I was lying in my hospital bed in a state of half-sleep, but my mind was more alert than ever. My body felt like a separate being, and we were talking. It was just like talking to a person in real life. We proceed to have an entire conversation about my life and our relationship. My body expressed that I hurt her feelings so many times by saying negative things. She explained how she tried very hard to be healthy and look her best. She reminded me how difficult childbirth was for her and that we both received a beautiful daughter from it. She reminded me that I was so critical of her and the extra weight after childbirth, even though she had just gone through hell to give us a baby. I cried and apologized and thanked my body for everything she had done for me, including this surgery. I promised her I would never say anything negative about her again, ever.
This was one of the most meaningful conversations I've ever had. Imagine having a "heart to heart" conversation with your closest friend or loved one, a conversation where you both let your guards down and cut through all the bullshit. An honest, open, get everything out on the table conversation.
I spent the rest of my time in the hospital complimenting my body.
"You are doing great today."
Thank you for healing so quickly."
For the record, I wasn't on any drugs at this stage, just Tylenol. I could feel my body reacting and working really hard to heal. I went home and recovered quickly. In fact, I felt amazing! I was back to work in 2- weeks with no issues.
You probably think I was just stoned on Oxy and imagined the entire thing.

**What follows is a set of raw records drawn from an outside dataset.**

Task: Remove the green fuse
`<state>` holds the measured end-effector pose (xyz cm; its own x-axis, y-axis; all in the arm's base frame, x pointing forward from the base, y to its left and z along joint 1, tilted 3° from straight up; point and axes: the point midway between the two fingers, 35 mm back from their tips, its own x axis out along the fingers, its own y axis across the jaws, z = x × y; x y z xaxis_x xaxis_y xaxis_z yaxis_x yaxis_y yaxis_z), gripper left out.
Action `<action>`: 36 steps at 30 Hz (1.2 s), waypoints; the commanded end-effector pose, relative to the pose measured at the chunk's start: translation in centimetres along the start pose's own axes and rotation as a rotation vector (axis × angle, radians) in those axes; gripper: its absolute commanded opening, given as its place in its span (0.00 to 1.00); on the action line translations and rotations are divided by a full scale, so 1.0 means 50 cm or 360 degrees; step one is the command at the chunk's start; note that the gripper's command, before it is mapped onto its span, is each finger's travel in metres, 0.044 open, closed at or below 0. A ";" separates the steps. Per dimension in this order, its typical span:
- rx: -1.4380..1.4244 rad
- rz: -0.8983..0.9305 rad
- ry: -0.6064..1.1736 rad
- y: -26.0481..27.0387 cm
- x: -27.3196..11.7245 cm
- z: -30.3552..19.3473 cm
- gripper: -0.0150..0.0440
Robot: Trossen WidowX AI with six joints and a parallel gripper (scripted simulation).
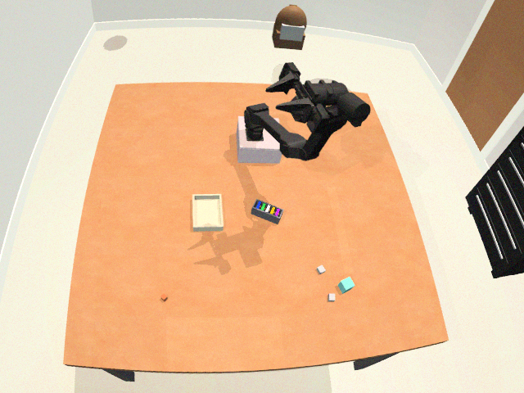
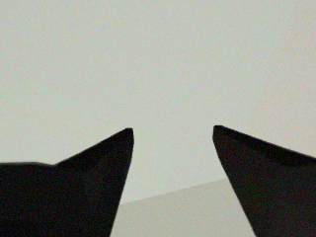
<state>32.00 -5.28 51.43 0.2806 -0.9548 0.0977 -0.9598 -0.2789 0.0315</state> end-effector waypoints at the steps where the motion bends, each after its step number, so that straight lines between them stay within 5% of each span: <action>1: 0.0009 0.0002 0.0006 0.005 0.000 -0.004 0.64; 8: 0.0433 -0.0069 0.0145 0.124 -0.039 -0.091 0.36; 22: 0.1735 -0.0429 0.0125 0.385 -0.075 -0.165 0.36; 36: 0.3267 -0.0448 -0.0560 0.535 0.121 -0.035 0.36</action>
<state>7.47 -15.20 56.78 0.5613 -0.8042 0.1954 0.2899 -0.0301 -0.9566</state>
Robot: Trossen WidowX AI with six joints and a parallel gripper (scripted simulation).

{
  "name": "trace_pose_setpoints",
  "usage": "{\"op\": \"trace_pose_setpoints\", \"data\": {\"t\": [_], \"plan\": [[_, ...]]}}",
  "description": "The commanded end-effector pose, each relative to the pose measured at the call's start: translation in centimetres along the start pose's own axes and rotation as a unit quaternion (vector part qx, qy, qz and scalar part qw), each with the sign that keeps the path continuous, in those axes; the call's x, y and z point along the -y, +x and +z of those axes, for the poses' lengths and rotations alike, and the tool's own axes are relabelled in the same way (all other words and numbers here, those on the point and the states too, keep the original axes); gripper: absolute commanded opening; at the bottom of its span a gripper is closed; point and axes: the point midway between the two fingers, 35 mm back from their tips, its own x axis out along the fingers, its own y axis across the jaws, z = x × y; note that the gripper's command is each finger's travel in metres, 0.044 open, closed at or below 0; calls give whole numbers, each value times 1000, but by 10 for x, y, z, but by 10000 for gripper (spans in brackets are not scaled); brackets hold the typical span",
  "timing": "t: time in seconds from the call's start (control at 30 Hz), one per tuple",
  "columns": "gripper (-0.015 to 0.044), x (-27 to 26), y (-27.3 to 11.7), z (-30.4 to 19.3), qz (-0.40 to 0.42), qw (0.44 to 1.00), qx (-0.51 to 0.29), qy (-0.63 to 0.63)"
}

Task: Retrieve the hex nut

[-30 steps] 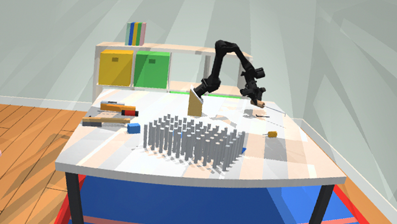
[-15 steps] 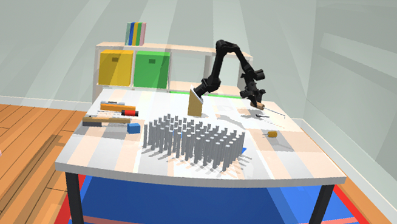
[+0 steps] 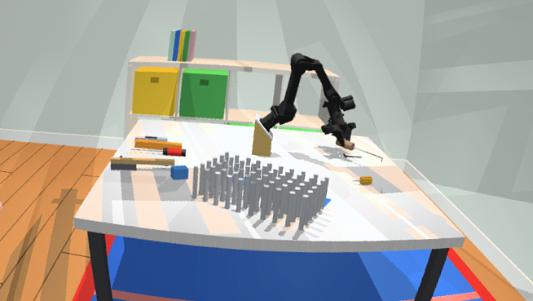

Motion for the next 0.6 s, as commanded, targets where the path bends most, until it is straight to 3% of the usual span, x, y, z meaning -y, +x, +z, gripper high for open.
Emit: {"op": "trace_pose_setpoints", "data": {"t": [0.0,0.57], "plan": [[0,-2,4,3,1,1000,0,-3],[0,-5,15,9,0,1000,-2,-4]]}}
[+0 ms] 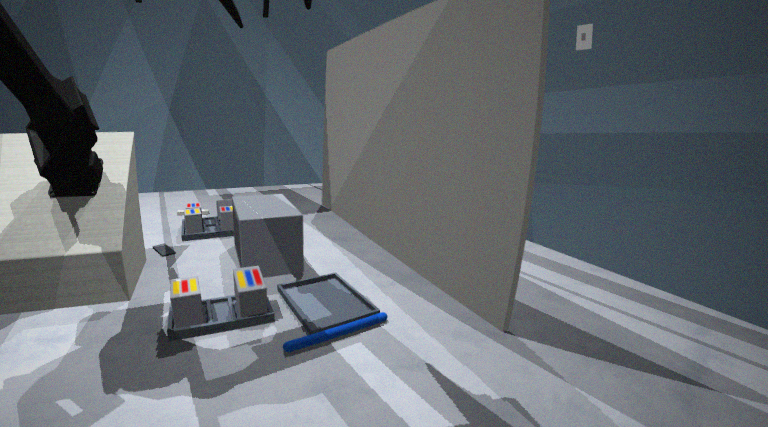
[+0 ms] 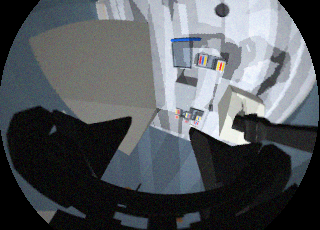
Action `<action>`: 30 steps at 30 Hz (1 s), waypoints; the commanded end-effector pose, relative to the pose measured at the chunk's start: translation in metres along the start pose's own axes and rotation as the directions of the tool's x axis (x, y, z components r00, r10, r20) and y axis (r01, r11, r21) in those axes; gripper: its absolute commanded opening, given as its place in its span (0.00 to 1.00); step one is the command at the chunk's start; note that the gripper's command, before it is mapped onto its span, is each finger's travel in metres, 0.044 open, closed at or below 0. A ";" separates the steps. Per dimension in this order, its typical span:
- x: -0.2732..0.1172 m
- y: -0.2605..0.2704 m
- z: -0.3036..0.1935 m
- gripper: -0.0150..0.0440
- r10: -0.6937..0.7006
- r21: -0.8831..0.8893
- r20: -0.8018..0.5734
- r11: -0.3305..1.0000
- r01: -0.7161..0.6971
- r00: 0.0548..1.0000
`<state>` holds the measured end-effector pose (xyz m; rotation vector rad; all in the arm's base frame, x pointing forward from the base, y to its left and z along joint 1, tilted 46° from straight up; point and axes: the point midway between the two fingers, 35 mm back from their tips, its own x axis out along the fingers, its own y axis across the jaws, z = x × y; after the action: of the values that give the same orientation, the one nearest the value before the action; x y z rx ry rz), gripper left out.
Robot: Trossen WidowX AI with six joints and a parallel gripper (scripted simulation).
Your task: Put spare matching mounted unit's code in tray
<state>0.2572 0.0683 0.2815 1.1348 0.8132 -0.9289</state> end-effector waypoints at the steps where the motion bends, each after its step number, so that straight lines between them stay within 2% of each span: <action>1: 0.000 0.000 0.000 0.98 0.000 0.000 0.000 1.000 0.000 1.000; 7: 0.002 0.001 -0.001 1.00 -0.004 -0.013 0.004 1.000 0.004 1.000; 10: 0.030 0.014 -0.009 1.00 -0.065 -0.195 0.069 0.978 0.077 0.996; 13: 0.069 0.026 -0.019 1.00 -0.138 -0.419 0.154 0.888 0.191 0.978; 16: 0.110 0.033 -0.029 1.00 -0.203 -0.609 0.240 0.730 0.310 0.949; 20: 0.166 0.034 -0.041 1.00 -0.273 -0.787 0.354 0.430 0.443 0.894; 26: 0.245 0.019 -0.053 1.00 -0.337 -0.857 0.506 -0.089 0.508 0.794; 28: 0.256 0.015 -0.055 1.00 -0.342 -0.849 0.527 -0.165 0.502 0.778; 30: 0.258 0.015 -0.055 1.00 -0.343 -0.848 0.530 -0.174 0.501 0.776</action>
<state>0.3675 0.0781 0.0620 -0.5031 1.4045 -0.6450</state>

But the truth is, it doesn't matter how I received the message; what matters is that I gained a new understanding and respect for the body I'd been given for my time on this earth.
I am grateful for the body I have and all the things it has done for me. I respect my body now and honestly don't give a damn about the pooch or extra weight. I will continue to exercise and eat healthy, but now I will do it for a different reason. I will do it out of respect for my body, not out of vanity.
My message is simple, whatever size or shape you are, you are beautiful! Be grateful, you are alive and have a chance to do the things you want to do, you still have time to live a happy, Kick Ass Life
Live now while you can because one phone call can change everything.
Be kind to your body, love it, respect it. You will receive that same love and kindness back.